### Exercise aim
Repeat the listing in full. Nothing may be added or left out.
== Dataset excerpt
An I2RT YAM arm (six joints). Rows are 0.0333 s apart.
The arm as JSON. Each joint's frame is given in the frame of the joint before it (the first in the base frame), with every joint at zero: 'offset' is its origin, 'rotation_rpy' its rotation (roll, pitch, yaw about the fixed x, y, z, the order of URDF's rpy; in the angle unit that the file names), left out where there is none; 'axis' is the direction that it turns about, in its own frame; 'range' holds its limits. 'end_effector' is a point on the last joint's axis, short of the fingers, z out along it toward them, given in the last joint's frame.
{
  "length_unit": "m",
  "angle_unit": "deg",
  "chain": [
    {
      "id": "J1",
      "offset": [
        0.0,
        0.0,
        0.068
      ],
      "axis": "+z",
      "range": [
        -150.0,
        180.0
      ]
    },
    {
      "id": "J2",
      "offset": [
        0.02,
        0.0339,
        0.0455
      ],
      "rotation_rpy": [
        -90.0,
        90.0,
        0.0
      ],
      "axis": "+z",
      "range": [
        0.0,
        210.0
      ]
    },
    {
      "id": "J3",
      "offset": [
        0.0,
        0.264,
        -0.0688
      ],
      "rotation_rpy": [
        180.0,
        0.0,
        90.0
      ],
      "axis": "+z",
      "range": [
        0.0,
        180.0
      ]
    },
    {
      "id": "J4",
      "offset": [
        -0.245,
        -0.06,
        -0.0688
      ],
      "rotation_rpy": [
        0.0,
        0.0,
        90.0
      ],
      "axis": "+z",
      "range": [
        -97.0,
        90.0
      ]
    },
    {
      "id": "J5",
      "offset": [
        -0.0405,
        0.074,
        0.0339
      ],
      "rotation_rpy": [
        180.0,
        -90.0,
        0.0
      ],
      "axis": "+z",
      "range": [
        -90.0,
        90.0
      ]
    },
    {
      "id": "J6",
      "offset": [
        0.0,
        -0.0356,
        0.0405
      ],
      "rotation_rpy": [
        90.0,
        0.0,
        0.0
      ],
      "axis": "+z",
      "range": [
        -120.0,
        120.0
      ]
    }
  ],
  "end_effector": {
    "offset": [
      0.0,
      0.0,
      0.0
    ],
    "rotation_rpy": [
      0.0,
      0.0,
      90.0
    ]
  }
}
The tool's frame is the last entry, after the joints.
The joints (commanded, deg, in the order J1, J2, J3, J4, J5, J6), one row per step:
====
### Expected output
An I2RT YAM arm (six joints). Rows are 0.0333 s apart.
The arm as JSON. Each joint's frame is given in the frame of the joint before it (the first in the base frame), with every joint at zero: 'offset' is its origin, 'rotation_rpy' its rotation (roll, pitch, yaw about the fixed x, y, z, the order of URDF's rpy; in the angle unit that the file names), left out where there is none; 'axis' is the direction that it turns about, in its own frame; 'range' holds its limits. 'end_effector' is a point on the last joint's axis, short of the fingers, z out along it toward them, given in the last joint's frame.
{
  "length_unit": "m",
  "angle_unit": "deg",
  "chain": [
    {
      "id": "J1",
      "offset": [
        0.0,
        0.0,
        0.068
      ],
      "axis": "+z",
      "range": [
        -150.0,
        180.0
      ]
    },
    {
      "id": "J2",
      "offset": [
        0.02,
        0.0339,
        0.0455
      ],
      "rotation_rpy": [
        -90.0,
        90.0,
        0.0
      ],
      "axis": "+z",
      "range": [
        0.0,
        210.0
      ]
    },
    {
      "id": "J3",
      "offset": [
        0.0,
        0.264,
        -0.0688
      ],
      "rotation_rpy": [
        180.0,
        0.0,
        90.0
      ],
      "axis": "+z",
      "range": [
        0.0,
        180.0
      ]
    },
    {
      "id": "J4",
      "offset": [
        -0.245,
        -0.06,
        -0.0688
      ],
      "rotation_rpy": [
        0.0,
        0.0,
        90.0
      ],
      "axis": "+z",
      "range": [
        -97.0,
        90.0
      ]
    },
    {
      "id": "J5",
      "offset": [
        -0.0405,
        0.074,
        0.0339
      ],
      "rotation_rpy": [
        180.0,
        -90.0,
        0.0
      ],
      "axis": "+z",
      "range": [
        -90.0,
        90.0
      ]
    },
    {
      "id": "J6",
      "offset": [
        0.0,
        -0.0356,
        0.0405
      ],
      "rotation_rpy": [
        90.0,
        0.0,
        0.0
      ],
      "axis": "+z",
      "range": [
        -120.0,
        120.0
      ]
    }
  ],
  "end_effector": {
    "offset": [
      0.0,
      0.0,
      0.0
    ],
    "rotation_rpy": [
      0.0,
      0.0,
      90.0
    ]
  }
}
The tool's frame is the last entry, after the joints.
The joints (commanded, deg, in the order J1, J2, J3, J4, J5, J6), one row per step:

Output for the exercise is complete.